> _TASK DESCRIPTION_
Copy, word for word, the lines below from the one containing "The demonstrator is" up to and including the one containing "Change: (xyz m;", with pictures left out.
========================================
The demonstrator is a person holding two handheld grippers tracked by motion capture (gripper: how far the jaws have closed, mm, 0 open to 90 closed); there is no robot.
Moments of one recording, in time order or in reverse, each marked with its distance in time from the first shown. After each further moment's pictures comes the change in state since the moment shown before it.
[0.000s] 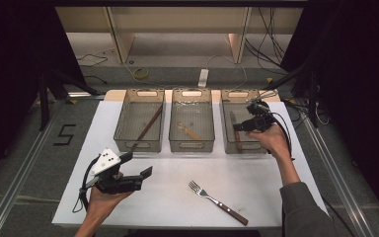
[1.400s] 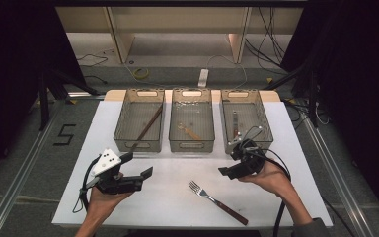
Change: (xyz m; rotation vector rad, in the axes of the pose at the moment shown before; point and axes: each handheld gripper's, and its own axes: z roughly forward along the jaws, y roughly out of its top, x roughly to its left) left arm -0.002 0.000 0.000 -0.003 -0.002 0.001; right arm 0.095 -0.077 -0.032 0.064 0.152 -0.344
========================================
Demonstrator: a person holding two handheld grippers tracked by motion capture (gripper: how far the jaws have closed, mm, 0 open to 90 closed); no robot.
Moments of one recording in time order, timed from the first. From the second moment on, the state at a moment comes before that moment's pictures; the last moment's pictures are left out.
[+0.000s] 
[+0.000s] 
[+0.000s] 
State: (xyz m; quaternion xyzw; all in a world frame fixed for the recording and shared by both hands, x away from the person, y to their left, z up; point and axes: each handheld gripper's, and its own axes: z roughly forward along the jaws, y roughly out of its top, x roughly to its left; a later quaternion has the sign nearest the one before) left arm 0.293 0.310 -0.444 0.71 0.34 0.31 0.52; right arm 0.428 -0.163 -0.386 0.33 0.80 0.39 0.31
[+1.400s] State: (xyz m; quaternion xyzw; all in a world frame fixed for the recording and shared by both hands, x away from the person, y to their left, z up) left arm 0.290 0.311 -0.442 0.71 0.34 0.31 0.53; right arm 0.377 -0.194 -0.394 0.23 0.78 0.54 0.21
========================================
> _ANSWER FOR THE TASK_
The demonstrator is a person holding two handheld grippers tracked by motion capture (gripper: how far the jaws have closed, mm, 0 open to 90 closed); there is no robot.
Moments of one recording, in time order or in reverse, each marked with its distance in time from the first shown. After each further moment's pictures comes the change in state since the moment shown before it.
[0.000s] 
[1.400s] 
Change: (xyz m; rotation vector rad, in the axes of the pose at the moment shown before; point and axes: each handheld gripper's, and its own axes: z roughly forward along the jaws, y roughly out of its top, x roughly to its left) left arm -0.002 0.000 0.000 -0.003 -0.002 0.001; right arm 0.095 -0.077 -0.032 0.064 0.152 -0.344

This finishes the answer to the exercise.